Global Founders Capital, ONEVC, and Flourish Ventures made an undisclosed investment in Swap, a Brazilian fintech services provider for enterprises. Y Combinator Partner Brad Flora and iFood Cofounder Patrick Sigrist also invested.
(Press Release) As we close in on almost two years since our first investment, we begin to have the benefit of some hindsight and, as a result, two particular points become apparent to us: (1) we appreciate the opportunity to invest in second-time founders and, (2) the ecosystem in Brazil (and Latin America, more broadly) offers us an ever-increasing number of special companies founded by these resilient and more experienced second-timers.
In that context, we are happy to announce that we have recently invested in Swap, a Brazilian fintech founded by a team of seasoned co-founders, with previous startup experience. Swap is a payment solution integrator that offers a basic infrastructure for fintechs via a set of APIs (Banking as a Service, or BaaS). Swap’s co-founders, Ury Rappaport and Doug Storf, were part of the senior management team at 99 while Alexandre Takinamini, also a co-founder, was previously a technical co-founder at GuiaBolso.
Over the years, we have had the privilege of backing exceptional second-time founders such as Lincoln Ando from Idwall and Alessio Alionço from Pipefy. We have also sought to invest in entrepreneurs who had significant previous operating experience, such as Adhemar Costa (founder of Kovi, previously at 99) and Vinicius Correa (co-founder of Pipo Saúde, previously at Nubank). Our recent investment in Swap carries us forward in our commitment to backing exceptional, resilient entrepreneurs whom we believe have the potential to build category-defining companies.
New Investment: Swap
The four main reasons we think infrastructure APIs make great businesses are as follows:
1) APIs are easy to sell and implement: it is often the case that APIs will be adopted by the tech team on the client side, without the need for so much a phone call or visit from a sales representative. Once the customer’s development implements the solution, which can sometimes happen in as little as a few hours, usage begins and revenues can start slowly trickling in. The fact that APIs can be easy sell and implement also makes for a low cost of acquiring customers.
2) Go to market is simple: selling into other tech startups are a great go-to-market strategy for an early-stage infrastructure player. From the customer side (fintechs), a fast implementation without upfront costs and transparent billing “on-demand” is the only choice. Incumbents largely miss the boat on the opportunity to serve small, scrappy tech teams that need things to “just work” and be affordable before scaling. Being able to meet these needs opens up an attractive and overlooked segment of the market.
3) API companies tend to scale quickly: the compounding effect of being able to acquire lots of small customers who are high growth companies in their own right cannot be understated.
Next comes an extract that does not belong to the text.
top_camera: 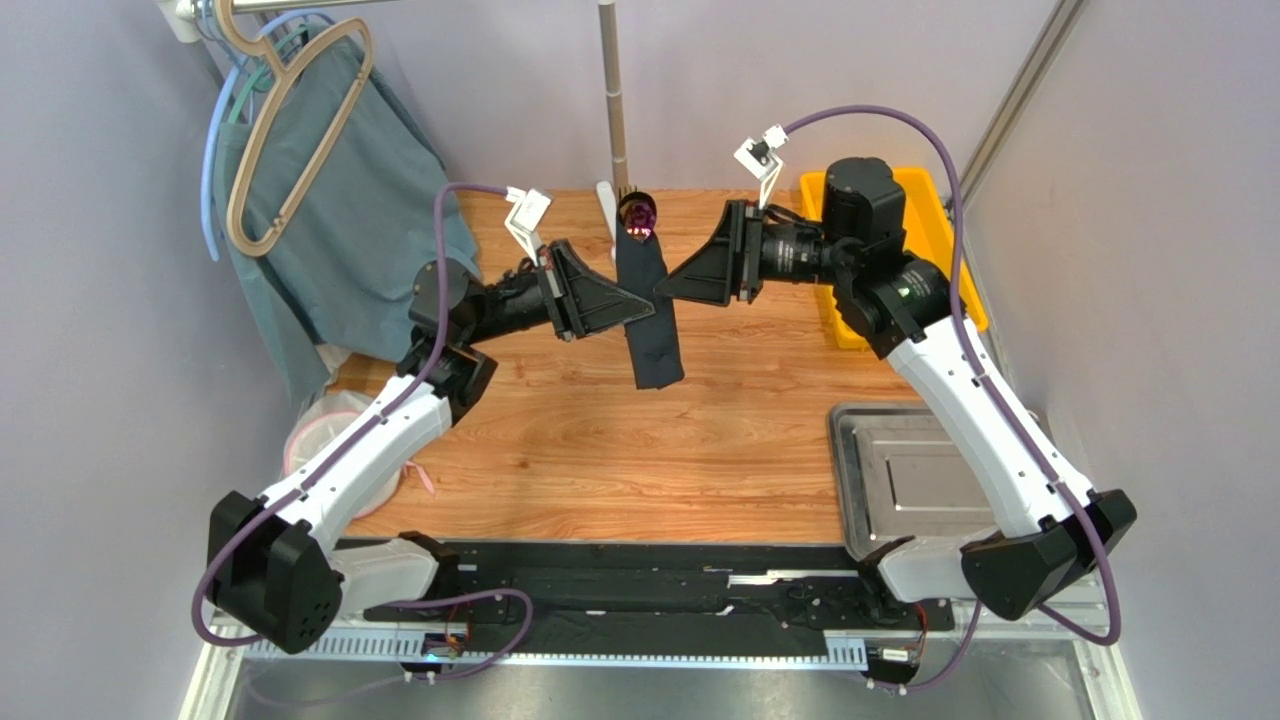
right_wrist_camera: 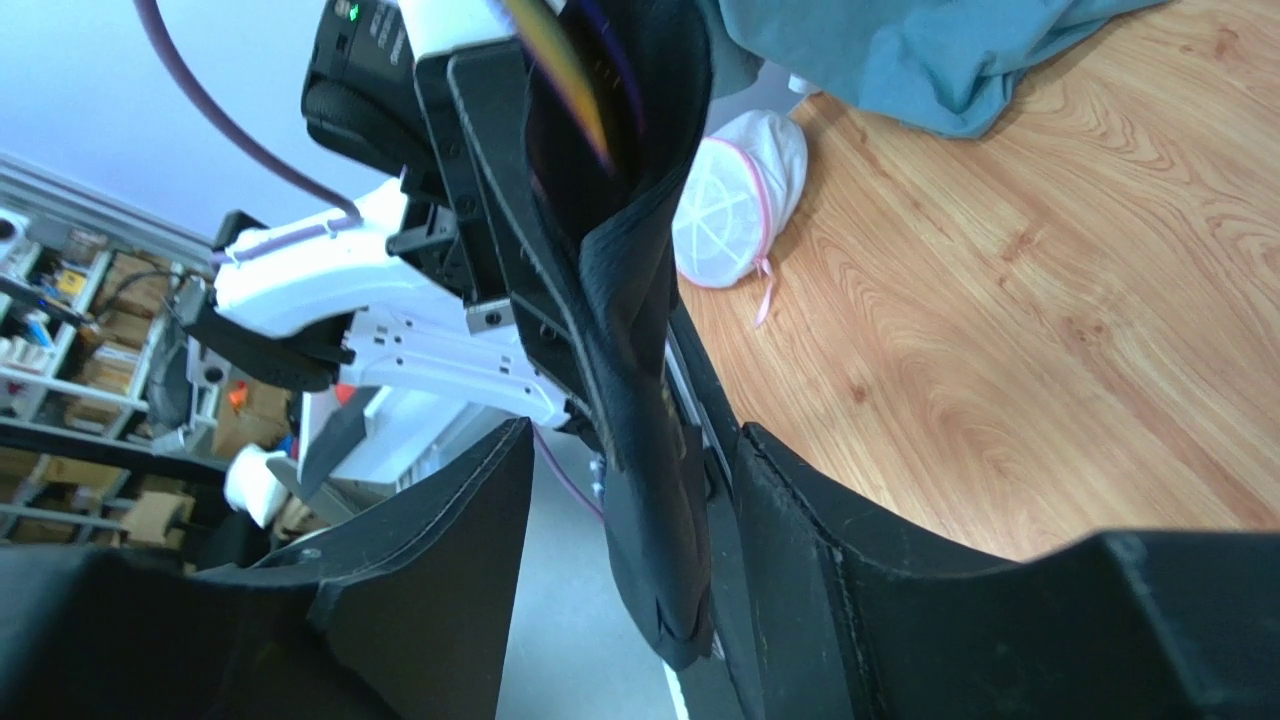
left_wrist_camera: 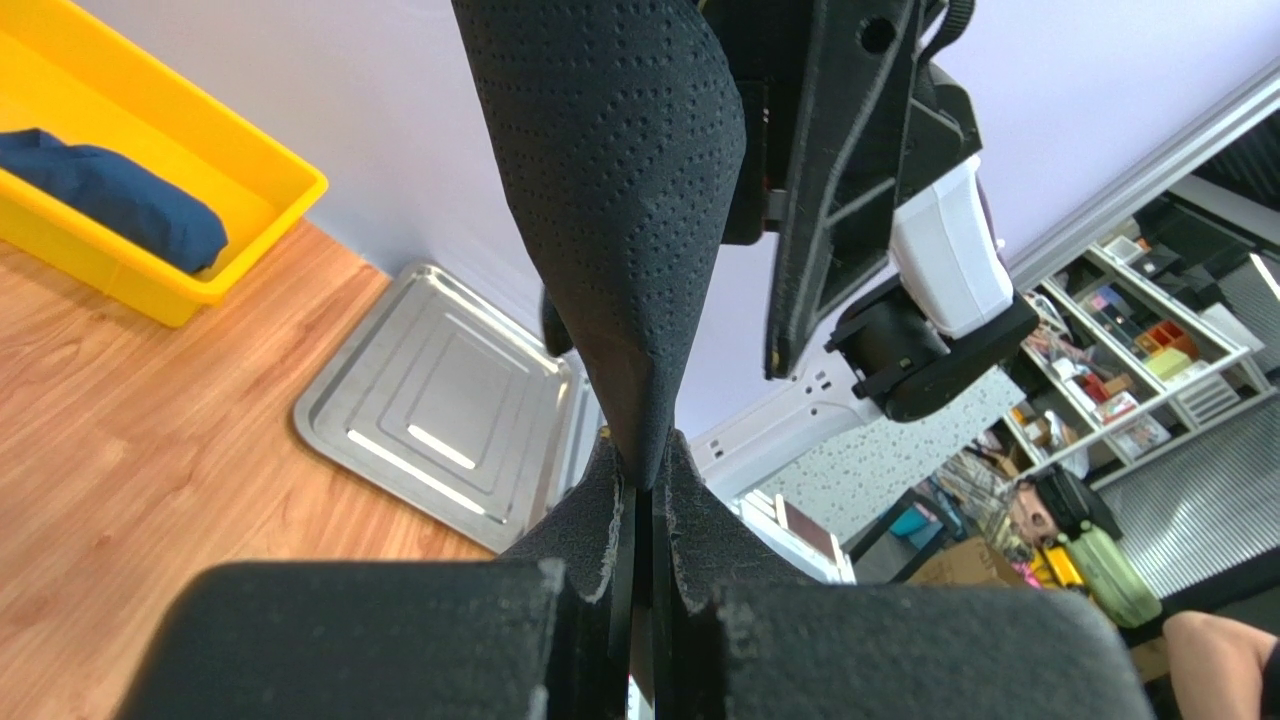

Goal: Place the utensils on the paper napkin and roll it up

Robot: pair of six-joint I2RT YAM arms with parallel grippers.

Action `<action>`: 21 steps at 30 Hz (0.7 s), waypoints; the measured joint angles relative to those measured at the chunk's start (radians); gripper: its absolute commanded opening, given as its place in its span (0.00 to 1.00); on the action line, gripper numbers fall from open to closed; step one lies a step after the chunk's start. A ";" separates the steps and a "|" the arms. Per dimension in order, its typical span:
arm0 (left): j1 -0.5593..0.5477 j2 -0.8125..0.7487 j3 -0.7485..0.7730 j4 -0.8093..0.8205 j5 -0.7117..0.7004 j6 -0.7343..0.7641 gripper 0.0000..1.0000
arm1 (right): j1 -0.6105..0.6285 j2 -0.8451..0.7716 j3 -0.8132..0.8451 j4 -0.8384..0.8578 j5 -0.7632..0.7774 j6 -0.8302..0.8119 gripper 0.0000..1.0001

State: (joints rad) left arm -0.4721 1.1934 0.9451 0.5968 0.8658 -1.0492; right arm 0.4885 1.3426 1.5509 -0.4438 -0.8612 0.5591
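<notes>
The black paper napkin (top_camera: 652, 318) hangs as a rolled bundle in mid-air above the wooden table, lower end pointing down. The utensils show only as shiny purple tips (top_camera: 642, 221) poking from its top; in the right wrist view they are an iridescent streak (right_wrist_camera: 559, 72). My left gripper (top_camera: 646, 309) is shut on the napkin's side, pinching a fold (left_wrist_camera: 624, 195) at its tips (left_wrist_camera: 643, 480). From the opposite side, my right gripper (top_camera: 667, 285) stands open around the roll (right_wrist_camera: 649, 420). One finger (right_wrist_camera: 781, 495) lies against it; the other (right_wrist_camera: 481, 510) is apart.
A steel tray (top_camera: 902, 480) lies at the near right of the table. A yellow bin (top_camera: 920, 203) with a dark blue bundle (left_wrist_camera: 113, 195) is at the back right. A teal cloth (top_camera: 323, 225) hangs on a hanger back left; a white mesh pouch (top_camera: 338, 435) lies below it. A metal pole (top_camera: 613, 90) rises behind.
</notes>
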 measured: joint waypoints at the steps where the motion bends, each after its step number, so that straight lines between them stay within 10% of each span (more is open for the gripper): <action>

4) An API is an index: By investing in the basic infrastructure for fintechs, we are not betting on a specific fintech player, but on the growth of an entire category that has strong tailwinds. Since we believe many technology companies in LATAM will ultimately turn into fintech companies (or at least have a very significant fintech component), investing in a finance infrastructure API is a great way to tie your success to the success of the ecosystem as a whole.